◆ PROBLEM TO WORK ON
Pull out every line below containing the word "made".

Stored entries
****************************************

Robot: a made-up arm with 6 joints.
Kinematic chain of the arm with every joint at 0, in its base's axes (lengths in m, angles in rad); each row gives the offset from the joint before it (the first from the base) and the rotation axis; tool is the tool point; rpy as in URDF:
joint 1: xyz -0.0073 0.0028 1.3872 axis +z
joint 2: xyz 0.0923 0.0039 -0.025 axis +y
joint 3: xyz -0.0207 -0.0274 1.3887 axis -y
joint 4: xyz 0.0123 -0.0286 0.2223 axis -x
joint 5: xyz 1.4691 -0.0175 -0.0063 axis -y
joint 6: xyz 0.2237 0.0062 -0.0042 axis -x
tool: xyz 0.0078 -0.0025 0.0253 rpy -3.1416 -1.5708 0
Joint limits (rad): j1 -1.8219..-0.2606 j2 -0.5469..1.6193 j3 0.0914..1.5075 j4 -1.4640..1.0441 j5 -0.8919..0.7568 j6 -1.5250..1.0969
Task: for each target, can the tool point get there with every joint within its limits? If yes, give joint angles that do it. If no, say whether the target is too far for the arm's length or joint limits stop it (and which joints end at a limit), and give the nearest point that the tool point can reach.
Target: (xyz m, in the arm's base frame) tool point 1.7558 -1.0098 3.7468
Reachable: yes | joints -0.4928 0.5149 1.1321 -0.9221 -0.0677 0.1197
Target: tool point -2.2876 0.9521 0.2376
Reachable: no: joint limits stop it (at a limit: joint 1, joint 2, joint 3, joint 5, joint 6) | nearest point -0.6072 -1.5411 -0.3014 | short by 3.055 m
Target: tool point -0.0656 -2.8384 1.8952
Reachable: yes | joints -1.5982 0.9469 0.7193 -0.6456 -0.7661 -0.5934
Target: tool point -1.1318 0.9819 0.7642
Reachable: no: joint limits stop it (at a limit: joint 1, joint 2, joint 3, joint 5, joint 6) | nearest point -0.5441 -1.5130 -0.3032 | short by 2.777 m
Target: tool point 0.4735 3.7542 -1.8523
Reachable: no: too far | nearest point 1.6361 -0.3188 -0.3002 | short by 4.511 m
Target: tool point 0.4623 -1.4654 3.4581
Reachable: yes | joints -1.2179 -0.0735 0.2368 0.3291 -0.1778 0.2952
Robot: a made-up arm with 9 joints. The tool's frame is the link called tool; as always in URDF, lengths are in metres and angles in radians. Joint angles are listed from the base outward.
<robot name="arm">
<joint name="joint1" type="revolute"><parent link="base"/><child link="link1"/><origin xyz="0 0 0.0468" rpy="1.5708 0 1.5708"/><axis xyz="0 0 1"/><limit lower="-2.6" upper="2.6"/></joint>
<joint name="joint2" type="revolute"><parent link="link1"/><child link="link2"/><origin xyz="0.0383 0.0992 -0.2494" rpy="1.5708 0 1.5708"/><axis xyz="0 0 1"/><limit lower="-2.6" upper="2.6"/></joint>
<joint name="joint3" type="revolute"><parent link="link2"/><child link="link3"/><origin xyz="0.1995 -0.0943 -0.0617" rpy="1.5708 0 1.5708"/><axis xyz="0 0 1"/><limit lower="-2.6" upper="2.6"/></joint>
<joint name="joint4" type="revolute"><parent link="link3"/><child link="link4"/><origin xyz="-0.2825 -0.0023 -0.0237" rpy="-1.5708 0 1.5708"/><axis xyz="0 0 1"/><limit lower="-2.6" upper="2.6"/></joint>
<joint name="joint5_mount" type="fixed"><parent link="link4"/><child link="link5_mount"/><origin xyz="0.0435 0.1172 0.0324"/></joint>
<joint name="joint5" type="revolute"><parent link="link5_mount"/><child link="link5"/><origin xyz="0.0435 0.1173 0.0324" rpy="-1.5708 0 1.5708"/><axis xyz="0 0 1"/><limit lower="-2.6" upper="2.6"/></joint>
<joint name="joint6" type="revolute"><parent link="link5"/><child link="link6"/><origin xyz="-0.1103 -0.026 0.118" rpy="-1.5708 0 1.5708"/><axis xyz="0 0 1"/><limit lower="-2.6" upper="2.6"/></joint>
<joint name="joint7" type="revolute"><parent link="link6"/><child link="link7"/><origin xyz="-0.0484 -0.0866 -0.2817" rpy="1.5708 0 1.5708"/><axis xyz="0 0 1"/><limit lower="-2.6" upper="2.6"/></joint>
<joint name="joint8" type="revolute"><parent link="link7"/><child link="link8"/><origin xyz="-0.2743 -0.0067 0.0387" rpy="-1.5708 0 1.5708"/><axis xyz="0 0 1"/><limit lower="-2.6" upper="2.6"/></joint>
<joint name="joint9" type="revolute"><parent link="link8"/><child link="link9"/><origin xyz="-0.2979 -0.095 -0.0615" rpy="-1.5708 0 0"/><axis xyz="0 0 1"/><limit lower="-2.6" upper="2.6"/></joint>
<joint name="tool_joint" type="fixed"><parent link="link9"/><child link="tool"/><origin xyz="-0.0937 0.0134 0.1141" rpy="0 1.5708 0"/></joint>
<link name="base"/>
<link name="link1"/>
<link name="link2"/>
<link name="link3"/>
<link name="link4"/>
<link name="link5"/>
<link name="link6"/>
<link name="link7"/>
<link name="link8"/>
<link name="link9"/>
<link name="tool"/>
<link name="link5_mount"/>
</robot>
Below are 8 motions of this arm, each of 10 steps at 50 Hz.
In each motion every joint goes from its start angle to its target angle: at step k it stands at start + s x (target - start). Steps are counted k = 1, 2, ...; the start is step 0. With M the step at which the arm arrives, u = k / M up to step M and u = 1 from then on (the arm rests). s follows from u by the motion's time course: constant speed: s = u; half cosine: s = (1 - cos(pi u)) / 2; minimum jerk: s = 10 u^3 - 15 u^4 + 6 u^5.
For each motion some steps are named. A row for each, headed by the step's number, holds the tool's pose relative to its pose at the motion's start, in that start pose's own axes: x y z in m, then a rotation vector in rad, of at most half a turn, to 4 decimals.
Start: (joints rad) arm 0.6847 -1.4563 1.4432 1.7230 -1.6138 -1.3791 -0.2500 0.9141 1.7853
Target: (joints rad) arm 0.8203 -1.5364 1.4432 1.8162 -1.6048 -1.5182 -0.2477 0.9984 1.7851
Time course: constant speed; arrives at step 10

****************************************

◆ RESULT FOR THIS EXERCISE
Robot: a made-up arm with 6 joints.
Robot: a made-up arm with 9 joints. The tool's frame is the link called tool; as always in URDF, lengths are in metres and angles in radians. Joint angles are listed from the base outward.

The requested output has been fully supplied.